The pharmacological properties of the novel ligand, (2R,3R,4S,5R)-2-(6-amino-2-{[(1S)-2-hydroxy-1-(phenylmethyl)ethyl]amino}-9H-purin-9-yl)-5-(2-ethyl-2H-tetrazol-5-yl)tetrahydro-3,4-furandiol (I), at the human adenosine receptors were investigated using Chinese hamster ovary cell lines recombinantly expressing these receptors. Functional studies were performed using a cyclic AMP-coupled reporter gene system. Binding studies were performed using membranes from these cells.

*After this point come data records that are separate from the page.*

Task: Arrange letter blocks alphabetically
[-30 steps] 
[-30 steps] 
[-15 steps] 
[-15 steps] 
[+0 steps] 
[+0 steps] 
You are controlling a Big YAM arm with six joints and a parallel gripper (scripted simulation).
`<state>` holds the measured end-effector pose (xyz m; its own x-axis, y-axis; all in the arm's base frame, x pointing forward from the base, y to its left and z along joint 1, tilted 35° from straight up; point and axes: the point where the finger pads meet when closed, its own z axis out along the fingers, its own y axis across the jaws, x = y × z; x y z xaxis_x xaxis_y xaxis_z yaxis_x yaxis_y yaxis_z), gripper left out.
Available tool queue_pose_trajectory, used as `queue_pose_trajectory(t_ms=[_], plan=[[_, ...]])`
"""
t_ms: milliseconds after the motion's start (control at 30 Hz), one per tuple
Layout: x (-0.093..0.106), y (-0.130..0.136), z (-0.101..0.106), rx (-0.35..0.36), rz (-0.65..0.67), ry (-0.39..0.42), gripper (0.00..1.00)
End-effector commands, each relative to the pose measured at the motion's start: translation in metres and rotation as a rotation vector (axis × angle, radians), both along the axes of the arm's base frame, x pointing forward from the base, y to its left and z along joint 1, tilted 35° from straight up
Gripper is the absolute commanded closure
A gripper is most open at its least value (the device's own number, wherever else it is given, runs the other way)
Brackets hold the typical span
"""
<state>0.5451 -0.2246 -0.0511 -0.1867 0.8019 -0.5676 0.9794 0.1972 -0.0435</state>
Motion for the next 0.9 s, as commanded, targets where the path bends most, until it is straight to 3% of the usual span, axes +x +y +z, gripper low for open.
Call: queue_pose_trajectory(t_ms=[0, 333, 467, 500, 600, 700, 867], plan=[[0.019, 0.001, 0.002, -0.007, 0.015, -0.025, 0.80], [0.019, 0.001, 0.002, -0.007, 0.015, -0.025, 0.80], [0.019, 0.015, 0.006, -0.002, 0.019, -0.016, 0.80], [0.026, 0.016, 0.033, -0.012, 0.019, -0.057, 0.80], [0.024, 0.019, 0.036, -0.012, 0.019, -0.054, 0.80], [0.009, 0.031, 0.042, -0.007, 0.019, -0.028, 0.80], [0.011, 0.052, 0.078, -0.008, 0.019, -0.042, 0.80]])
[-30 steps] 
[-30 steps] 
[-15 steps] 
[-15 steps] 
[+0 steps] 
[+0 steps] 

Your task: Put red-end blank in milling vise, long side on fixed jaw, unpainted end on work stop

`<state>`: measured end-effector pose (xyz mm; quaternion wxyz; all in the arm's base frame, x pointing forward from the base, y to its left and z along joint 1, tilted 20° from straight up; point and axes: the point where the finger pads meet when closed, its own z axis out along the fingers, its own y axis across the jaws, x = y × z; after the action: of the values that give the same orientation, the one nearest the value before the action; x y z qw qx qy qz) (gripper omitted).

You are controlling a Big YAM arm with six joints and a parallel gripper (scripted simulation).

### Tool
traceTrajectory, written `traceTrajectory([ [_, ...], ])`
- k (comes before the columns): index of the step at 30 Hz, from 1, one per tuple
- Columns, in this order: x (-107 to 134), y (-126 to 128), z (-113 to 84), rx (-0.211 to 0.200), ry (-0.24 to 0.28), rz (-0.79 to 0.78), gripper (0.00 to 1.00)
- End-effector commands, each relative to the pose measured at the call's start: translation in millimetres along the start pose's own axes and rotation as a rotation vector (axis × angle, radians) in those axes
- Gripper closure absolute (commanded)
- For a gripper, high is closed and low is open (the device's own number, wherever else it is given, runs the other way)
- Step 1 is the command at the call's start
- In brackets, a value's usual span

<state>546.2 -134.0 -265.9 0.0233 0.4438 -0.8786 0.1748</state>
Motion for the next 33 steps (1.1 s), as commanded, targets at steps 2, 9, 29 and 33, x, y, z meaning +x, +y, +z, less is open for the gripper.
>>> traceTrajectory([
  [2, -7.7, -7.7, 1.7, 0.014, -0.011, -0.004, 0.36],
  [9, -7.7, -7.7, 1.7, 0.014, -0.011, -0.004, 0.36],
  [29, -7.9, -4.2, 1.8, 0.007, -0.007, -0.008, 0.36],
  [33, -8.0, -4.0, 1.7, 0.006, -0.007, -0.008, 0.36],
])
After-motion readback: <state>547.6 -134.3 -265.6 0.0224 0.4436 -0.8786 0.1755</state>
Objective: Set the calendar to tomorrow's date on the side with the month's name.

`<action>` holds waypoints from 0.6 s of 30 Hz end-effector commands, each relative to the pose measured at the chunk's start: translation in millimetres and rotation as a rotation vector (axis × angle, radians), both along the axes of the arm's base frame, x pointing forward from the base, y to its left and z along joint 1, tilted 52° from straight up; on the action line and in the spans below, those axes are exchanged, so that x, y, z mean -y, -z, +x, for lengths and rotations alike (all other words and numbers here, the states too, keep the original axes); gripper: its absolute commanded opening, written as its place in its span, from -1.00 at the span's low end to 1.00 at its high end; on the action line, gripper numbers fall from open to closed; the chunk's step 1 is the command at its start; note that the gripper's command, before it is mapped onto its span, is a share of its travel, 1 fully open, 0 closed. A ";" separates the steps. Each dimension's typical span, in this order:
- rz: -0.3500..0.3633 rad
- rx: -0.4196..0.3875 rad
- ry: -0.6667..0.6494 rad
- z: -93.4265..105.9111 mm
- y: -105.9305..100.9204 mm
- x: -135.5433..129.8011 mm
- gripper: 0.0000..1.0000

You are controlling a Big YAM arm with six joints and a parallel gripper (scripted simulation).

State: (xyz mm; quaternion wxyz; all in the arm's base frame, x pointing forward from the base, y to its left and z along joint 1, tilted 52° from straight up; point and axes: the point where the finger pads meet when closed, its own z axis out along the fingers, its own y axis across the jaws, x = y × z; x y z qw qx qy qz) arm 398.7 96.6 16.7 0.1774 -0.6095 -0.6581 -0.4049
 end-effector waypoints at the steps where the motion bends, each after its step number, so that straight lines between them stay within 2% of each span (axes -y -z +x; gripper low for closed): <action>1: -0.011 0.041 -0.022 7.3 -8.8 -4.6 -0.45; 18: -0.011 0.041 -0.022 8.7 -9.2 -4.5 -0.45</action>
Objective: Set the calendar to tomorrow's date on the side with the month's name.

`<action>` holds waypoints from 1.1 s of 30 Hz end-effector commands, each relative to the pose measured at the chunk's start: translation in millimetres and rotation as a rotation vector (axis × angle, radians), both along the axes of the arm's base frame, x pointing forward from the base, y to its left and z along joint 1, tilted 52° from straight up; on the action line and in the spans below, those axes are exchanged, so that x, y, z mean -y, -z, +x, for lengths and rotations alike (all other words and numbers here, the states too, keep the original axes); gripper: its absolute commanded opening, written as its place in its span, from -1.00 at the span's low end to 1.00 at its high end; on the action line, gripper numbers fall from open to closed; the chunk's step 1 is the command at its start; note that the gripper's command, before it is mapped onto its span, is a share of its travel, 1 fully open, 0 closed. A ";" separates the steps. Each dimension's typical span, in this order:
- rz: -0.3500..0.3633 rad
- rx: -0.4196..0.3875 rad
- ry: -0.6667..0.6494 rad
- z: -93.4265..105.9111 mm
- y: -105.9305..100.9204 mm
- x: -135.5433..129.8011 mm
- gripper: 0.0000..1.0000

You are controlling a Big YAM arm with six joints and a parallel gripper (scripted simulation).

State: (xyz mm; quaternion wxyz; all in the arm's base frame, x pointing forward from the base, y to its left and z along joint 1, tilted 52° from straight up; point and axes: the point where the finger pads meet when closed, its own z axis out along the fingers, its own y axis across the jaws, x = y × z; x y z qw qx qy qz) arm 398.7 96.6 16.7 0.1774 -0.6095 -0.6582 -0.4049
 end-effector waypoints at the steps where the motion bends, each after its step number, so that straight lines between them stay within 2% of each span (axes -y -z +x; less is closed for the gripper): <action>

The effects of ligand (I) were also determined on functional responses of human neutrophils and eosinophils. Ligand (I) had a high affinity for the adenosine A2A receptor (pKi 7.8 ± 0.2) and was a potent agonist at this receptor (pEC50 9.0 ± 0.2). Ligand (I) had a similar affinity for the adenosine A3 receptor (pKi 7.8 ± 0.1) but displayed no agonist activity, acting instead as a competitive antagonist (pA2 8.3 ± 0.04). Ligand (I) had lower affinity for adenosine A1 and A2B receptors (pKi ≤ 6) and showed relatively weak agonist activity at these receptors (pEC50 7.1 at both receptors). Ligand (I) was a potent inhibitor of the generation of reactive oxygen species from human neutrophils and eosinophils (pEC50 9.7 ± 0.1 and 9.4 ± 0.2 respectively). The inhibitory effect of ligand (I) on the release of reactive oxygen species from neutrophils was antagonised competitively by the adenosine A2A receptor antagonist 9-chloro-2-(2-furanyl)-[1,2,4]triazolo[1,5-c]quinazolin-5-amine (CGS15943) with a pA2 value (10.03 ± 0.44) consistent with an effect on adenosine A2A receptors. Ligand (I) also inhibited the release of granule proteins from neutrophils and eosinophils (pEC50 8.7 and 8.9 respectively), albeit less potently than as an inhibitor of reactive oxygen species generation. In summary, ligand (I) is a potent and selective agonist for the adenosine A2A receptor and a competitive antagonist at the adenosine A3 receptor. Ligand (I) has potent anti-inflammatory effects on human granulocytes in vitro.